WHAT YOU HAVE TO DO: Take the lines below beginning at the line that has "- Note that" and stopping after the line that has "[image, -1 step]", and print them exactly as they are, with no other lines.

Top of RECORDS FOR PROCESSING

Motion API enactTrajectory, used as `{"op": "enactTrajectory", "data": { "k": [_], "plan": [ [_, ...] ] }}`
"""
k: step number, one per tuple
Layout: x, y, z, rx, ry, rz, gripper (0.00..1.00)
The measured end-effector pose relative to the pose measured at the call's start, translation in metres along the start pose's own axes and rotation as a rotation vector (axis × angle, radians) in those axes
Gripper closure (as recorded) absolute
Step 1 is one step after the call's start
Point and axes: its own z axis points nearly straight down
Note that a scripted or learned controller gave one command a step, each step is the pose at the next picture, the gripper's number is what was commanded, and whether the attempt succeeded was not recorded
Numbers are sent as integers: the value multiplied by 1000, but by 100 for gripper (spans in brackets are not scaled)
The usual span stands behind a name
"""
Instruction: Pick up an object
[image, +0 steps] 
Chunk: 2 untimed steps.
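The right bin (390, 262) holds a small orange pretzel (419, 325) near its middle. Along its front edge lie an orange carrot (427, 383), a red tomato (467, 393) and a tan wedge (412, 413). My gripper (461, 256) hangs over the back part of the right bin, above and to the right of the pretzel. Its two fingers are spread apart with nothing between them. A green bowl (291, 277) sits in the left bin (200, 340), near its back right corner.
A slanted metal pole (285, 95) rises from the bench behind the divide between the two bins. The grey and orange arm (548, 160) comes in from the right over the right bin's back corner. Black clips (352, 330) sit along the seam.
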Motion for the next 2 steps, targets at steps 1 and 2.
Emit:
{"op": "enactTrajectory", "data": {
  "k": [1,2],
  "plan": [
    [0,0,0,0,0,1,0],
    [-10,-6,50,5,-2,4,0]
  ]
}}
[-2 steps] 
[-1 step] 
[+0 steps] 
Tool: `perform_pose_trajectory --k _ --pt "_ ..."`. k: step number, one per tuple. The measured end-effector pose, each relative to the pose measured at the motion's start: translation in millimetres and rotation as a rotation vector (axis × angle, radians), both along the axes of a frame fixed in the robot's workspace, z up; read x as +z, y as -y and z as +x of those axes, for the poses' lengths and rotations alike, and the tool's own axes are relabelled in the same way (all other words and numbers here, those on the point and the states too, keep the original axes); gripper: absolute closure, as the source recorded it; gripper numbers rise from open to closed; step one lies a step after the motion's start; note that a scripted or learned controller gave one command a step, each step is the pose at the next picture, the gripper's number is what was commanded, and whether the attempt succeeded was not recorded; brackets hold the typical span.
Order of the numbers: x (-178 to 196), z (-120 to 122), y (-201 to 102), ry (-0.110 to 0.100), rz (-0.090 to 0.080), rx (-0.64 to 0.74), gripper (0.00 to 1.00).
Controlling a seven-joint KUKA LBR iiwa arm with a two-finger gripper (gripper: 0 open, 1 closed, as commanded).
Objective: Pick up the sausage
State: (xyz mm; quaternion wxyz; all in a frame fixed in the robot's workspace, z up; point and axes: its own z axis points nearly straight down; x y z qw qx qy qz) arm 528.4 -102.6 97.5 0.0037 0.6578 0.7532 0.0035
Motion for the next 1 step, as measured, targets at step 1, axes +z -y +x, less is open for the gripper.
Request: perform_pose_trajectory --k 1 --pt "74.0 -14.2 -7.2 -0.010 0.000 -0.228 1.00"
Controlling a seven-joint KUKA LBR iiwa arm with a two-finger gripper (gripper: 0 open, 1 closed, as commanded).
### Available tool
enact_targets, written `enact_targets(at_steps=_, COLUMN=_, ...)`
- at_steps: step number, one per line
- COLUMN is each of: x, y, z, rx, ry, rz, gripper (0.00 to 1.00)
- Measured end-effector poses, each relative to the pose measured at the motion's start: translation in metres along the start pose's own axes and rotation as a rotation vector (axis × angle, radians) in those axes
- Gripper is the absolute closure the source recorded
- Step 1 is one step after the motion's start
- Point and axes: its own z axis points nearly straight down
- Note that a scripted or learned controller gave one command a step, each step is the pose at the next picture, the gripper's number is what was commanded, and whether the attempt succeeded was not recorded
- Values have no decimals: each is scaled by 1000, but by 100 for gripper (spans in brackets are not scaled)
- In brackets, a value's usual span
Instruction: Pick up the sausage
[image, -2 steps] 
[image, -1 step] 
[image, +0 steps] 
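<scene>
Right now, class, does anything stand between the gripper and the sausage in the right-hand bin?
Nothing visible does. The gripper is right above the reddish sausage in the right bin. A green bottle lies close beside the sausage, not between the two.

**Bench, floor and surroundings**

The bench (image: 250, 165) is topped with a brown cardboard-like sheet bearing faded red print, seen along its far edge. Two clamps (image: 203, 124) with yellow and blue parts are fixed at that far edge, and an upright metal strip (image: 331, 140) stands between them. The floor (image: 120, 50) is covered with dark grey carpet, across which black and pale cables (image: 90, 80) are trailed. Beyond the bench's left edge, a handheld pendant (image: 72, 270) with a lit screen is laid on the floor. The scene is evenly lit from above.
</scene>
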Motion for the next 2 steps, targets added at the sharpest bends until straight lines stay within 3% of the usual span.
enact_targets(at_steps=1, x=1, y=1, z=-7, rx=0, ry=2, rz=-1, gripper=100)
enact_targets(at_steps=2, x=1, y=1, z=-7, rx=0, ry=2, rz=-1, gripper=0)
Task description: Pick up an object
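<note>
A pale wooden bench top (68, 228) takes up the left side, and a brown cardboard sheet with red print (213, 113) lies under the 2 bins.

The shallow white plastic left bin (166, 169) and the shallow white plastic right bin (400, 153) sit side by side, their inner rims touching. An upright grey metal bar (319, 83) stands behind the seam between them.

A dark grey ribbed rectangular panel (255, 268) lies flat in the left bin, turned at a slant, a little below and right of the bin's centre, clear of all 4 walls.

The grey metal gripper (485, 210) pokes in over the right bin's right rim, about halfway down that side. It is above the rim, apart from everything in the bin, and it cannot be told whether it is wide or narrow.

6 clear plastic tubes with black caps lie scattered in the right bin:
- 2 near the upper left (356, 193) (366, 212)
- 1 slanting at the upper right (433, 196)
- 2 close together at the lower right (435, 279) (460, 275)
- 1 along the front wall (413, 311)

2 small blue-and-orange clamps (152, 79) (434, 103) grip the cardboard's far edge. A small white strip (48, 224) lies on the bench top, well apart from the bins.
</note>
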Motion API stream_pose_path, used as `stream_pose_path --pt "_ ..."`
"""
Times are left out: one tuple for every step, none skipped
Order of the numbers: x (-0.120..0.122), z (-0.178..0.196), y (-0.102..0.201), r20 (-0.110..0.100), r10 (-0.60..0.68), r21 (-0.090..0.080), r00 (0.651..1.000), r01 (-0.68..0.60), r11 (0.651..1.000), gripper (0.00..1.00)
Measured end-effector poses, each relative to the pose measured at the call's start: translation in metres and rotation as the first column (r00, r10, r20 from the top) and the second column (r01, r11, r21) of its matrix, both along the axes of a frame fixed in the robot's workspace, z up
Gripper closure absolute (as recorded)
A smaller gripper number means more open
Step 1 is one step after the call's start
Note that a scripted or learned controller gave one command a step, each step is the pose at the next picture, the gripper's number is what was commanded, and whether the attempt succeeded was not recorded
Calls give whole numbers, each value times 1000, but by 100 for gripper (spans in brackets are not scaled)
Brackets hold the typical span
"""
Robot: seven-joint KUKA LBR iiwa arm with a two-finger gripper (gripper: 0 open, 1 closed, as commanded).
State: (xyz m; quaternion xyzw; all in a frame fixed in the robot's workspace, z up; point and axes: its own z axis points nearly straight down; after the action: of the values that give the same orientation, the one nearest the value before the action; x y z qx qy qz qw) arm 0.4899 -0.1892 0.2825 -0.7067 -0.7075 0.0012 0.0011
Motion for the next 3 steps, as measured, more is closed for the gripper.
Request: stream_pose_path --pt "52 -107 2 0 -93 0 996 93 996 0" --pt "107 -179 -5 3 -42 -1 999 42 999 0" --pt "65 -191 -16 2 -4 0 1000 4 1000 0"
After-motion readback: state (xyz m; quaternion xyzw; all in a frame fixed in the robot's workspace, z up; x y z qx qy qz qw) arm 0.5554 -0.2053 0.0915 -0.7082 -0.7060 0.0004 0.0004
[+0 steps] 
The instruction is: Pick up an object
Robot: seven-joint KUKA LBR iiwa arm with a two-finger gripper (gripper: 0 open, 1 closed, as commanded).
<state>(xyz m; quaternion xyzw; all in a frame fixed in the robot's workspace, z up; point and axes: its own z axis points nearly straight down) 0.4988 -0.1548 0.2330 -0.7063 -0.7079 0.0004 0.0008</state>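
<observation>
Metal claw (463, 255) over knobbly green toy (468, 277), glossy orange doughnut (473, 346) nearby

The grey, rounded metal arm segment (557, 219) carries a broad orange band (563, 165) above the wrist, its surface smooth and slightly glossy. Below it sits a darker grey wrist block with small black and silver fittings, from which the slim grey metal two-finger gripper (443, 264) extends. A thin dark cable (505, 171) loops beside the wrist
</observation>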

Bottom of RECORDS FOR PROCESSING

FINAL ANSWER:
- Note that a scripted or learned controller gave one command a step, each step is the pose at the next picture, the gripper's number is what was commanded, and whether the attempt succeeded was not recorded
- Values have no decimals: each is scaled by 1000, but by 100 for gripper (spans in brackets are not scaled)
- In brackets, a value's usual span
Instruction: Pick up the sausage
[image, -2 steps] 
[image, -1 step] 

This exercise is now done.